Wall Street: Real heaviness on semiconductors (-3%)


(CercleFinance.com) – Disappointment on Wall Street: what was supposed to be a rebound session ended with an increase that spared practically no sector, and especially not semiconductors which fell by -3% on average.

The US indices saw their declines range from -0.12% for the Dow Jones, -0.58% for the S&P500 and -1.15% for the Nasdaq Composite. The Russell-2000 lost -1% to 1,948 (it ended at its lowest since February 7 and has now lost more than -3.5% since January 1: the year 2024 is starting to look more and more like 2023 for ‘small Caps’).

The Nasdaq-100 falls -1.24% in the wake of ASML -7%, Autodesk -6%, AMD -5.8%, Lam Research -5.3%, KLA -5%, Micron -4, 5%, Applied Materials -4.4%, Nvidia -3.9%, Broadcom -3.5%… (the ‘SOXX’ sector index drops -3% towards 210.50).

Quite paradoxically, the easing of bond yields did not support ‘technos’, which is quite difficult to explain, unless we consider that the fall of the Dutch ASML is representative of a more global trend affecting American stocks. .

With economic indicators surprising on the rise in the United States, stakeholders are focusing on the resilience of the economy, which would offset the disappointment on the cost of money front.

Investors want to continue to believe that yields – remaining at 15-year highs – will cause only limited damage to the real economy.

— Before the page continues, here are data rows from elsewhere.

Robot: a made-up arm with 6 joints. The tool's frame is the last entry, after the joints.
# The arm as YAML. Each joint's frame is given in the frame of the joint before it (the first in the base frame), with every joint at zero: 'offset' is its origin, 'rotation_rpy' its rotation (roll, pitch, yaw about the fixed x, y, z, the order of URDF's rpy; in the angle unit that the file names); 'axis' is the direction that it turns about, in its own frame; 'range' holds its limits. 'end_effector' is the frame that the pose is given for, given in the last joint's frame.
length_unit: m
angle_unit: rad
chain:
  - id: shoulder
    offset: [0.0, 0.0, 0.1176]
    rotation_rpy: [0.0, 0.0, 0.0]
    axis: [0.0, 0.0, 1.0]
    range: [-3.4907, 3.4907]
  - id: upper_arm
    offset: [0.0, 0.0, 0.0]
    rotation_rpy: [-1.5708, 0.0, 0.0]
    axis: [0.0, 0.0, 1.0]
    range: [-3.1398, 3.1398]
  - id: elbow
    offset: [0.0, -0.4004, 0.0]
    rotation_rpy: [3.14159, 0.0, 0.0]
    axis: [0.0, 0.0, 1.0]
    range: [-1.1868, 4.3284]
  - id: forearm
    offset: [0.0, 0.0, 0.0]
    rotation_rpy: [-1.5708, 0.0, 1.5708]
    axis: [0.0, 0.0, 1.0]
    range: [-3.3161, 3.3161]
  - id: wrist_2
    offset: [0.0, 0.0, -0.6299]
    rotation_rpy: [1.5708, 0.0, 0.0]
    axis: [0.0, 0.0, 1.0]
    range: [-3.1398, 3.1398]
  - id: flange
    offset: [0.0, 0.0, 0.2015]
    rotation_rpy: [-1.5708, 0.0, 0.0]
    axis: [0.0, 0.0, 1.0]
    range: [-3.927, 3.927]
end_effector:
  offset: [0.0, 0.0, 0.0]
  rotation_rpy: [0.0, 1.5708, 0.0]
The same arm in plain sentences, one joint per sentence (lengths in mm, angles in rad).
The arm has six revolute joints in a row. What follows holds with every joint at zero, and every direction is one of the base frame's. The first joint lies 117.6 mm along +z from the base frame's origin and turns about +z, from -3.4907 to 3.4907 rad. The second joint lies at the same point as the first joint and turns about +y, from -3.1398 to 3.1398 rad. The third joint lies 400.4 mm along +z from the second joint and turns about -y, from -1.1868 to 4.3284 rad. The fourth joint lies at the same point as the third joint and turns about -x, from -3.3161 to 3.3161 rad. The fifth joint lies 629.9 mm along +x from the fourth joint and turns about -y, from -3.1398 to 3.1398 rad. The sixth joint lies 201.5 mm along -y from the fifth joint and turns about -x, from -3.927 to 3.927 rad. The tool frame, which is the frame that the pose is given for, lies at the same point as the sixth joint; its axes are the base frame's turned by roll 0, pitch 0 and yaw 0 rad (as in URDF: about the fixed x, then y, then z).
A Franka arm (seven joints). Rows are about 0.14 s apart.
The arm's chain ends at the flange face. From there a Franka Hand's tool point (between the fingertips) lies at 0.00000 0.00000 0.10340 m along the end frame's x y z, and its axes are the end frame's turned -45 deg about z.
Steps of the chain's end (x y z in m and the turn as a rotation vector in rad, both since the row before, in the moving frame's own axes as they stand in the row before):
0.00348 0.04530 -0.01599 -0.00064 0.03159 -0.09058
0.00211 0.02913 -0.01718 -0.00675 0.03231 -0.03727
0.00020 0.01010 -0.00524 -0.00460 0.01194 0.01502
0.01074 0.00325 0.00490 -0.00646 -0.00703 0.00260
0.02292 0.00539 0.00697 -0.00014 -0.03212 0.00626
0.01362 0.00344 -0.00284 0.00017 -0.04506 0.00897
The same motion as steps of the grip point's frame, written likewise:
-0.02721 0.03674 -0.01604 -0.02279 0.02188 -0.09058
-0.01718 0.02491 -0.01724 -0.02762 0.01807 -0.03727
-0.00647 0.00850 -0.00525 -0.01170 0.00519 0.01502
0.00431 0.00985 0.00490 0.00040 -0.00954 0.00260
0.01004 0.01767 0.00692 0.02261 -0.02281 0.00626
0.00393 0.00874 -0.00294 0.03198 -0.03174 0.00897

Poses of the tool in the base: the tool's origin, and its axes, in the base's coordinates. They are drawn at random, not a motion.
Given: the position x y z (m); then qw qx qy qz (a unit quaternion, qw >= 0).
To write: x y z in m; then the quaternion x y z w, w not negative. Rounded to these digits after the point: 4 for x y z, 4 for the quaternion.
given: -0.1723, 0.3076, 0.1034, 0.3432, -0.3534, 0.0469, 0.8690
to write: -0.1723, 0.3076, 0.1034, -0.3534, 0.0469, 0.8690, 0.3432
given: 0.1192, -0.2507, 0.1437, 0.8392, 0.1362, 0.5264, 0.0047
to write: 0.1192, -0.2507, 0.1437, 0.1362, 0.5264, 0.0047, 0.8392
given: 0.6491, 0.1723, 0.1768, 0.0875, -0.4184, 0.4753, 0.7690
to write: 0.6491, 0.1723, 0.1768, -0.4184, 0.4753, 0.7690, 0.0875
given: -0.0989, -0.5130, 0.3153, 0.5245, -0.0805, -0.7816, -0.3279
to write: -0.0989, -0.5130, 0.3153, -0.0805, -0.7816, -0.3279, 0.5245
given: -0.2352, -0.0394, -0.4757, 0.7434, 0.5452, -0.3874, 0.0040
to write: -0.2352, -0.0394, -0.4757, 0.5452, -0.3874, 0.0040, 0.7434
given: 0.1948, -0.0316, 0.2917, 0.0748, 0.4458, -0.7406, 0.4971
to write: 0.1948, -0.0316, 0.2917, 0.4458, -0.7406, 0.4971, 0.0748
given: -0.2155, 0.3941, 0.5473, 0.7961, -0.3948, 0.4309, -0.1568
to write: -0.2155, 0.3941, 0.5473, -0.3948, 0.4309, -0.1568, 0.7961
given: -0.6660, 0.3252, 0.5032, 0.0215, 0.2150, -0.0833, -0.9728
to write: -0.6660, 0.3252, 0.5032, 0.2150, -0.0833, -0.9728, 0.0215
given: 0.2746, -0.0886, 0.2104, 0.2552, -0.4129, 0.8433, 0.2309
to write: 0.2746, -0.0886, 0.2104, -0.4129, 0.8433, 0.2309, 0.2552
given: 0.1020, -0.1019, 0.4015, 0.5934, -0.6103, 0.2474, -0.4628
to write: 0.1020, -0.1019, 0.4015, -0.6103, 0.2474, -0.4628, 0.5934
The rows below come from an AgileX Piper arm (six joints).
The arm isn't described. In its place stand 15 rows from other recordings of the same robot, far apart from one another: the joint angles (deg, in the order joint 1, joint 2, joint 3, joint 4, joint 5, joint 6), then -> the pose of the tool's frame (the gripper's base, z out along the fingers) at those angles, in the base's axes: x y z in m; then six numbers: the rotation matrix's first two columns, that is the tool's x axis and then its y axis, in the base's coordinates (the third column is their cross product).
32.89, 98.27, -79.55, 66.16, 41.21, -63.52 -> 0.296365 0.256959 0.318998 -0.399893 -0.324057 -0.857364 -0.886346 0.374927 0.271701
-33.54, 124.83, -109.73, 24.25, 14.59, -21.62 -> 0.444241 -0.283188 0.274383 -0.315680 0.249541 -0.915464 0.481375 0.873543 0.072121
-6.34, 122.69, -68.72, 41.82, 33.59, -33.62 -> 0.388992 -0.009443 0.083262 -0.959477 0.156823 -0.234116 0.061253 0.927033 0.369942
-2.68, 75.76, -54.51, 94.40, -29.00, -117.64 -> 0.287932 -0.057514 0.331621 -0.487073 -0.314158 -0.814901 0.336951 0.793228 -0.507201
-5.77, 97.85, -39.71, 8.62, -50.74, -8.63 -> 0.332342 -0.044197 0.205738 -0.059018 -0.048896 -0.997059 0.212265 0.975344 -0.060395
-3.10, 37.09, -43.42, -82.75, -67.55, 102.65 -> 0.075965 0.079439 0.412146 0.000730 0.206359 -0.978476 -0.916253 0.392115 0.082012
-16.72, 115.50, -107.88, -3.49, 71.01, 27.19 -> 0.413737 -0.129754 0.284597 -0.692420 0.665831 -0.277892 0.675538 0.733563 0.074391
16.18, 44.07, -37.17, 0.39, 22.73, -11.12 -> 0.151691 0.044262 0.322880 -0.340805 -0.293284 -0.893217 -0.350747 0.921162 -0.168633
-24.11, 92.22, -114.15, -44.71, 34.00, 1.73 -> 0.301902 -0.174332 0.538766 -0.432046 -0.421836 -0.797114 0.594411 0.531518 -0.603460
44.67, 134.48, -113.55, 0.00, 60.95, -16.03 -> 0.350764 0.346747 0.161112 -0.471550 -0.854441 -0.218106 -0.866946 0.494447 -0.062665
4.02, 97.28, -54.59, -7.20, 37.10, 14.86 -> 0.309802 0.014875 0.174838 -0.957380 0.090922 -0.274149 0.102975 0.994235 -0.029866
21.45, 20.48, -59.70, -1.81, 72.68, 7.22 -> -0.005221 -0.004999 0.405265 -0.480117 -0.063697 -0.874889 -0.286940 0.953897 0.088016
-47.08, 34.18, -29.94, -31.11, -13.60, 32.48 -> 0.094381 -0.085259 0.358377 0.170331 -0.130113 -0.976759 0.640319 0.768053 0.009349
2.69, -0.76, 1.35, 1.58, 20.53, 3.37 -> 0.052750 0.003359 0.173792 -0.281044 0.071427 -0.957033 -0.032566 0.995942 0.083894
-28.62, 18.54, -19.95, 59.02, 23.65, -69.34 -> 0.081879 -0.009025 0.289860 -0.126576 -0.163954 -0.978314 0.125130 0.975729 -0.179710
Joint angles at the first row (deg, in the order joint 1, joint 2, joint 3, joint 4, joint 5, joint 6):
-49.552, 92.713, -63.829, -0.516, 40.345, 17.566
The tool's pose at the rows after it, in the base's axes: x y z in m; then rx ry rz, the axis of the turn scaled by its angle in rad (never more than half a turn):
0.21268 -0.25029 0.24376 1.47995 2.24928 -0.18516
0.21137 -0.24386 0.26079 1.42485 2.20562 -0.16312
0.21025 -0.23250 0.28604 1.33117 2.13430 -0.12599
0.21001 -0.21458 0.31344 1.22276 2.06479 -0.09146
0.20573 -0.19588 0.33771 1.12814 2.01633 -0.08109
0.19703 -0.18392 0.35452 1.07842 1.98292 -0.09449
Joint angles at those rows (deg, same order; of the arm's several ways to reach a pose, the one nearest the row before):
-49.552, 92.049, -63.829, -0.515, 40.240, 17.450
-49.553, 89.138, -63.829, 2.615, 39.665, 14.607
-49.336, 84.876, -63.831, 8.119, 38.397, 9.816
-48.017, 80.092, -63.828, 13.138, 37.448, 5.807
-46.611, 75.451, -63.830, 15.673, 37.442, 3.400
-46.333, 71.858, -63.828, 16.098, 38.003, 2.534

The day’s economic agenda was empty of any publication and the Fed remained silent the day after Jerome Powell’s statements.

The latter seems to rule out the prospect of a rate cut in June and suggests that only two relaxations would be on the agenda in 2024. Rates would therefore remain above 5.25% for another six months, a much longer hold than during previous rise/fall cycles (the ‘level’ lasts on average six months, nine months maximum for 30 years).